Goal of the exercise. Look for the word "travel". Copy every line of the listing where it occurs.

##### Task input

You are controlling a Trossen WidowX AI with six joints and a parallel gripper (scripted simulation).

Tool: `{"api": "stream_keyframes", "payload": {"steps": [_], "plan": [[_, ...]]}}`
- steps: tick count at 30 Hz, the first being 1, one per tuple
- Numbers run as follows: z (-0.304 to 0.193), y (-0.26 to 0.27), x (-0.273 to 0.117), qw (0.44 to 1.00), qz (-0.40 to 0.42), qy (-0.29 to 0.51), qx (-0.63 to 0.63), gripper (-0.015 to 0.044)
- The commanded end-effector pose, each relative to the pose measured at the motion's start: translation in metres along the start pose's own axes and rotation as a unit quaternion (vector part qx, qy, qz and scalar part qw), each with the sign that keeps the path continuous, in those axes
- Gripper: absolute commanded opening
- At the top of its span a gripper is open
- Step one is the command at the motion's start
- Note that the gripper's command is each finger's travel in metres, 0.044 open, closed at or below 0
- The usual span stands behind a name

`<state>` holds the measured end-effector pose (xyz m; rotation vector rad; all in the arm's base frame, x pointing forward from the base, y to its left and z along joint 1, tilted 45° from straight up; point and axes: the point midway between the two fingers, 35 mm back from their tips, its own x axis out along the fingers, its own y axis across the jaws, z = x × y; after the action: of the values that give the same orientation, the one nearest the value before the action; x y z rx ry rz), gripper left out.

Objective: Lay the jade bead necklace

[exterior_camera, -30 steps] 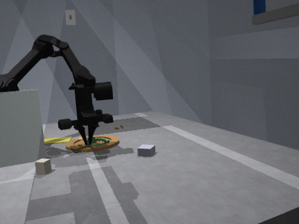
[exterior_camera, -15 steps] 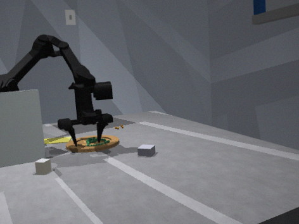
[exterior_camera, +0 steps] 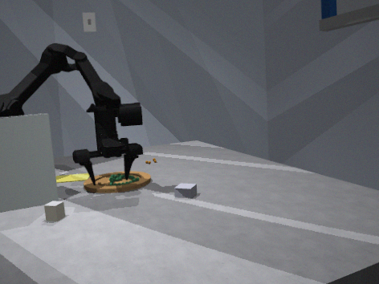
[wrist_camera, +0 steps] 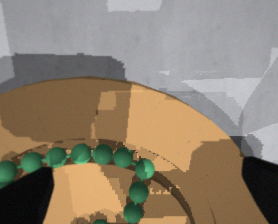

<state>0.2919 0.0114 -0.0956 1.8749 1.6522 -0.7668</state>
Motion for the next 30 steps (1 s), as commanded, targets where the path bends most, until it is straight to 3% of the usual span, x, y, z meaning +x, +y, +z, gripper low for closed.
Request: {"api": "stream_keyframes", "payload": {"steps": [1,8,15,20,30], "plan": [[0.000,0.001,-0.001,1.000,0.001,0.000,-0.004,0.0440],[0.000,0.001,-0.001,1.000,0.001,0.000,-0.004,0.0440],[-0.002,0.002,-0.032,0.983,0.001,-0.001,-0.186,0.0256],[-0.002,0.002,-0.033,0.981,0.001,-0.001,-0.192,0.0125],[-0.002,0.002,-0.021,0.981,0.001,0.000,-0.192,0.0120]]}}
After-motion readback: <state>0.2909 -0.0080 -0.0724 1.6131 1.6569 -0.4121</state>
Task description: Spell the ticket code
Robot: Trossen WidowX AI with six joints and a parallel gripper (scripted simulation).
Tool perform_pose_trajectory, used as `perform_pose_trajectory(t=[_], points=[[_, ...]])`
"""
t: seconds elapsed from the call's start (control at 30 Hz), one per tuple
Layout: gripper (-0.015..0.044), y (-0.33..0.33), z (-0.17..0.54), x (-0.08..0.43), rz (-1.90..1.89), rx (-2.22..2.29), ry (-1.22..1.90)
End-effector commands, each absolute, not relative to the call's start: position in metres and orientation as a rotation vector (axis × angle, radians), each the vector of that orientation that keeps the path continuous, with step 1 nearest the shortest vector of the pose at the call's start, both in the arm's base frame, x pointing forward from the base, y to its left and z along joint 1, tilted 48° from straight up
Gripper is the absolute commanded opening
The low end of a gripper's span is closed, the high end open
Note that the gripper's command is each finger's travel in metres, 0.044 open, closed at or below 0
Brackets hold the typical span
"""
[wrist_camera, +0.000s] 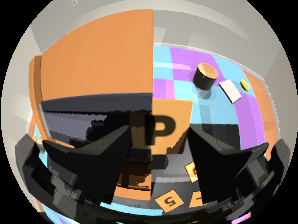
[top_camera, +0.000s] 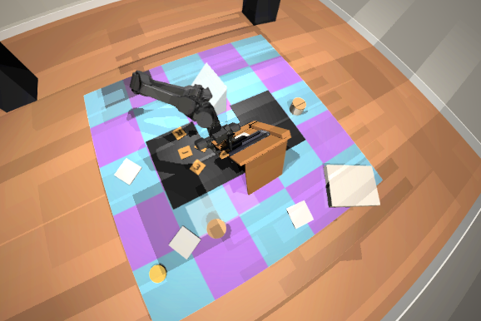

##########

Response.
- Note that the gripper's command is each finger's travel in metres, 0.044 open, closed at or below 0
Note that the gripper's command is each finger's travel in metres, 0.044 open, closed at or below 0

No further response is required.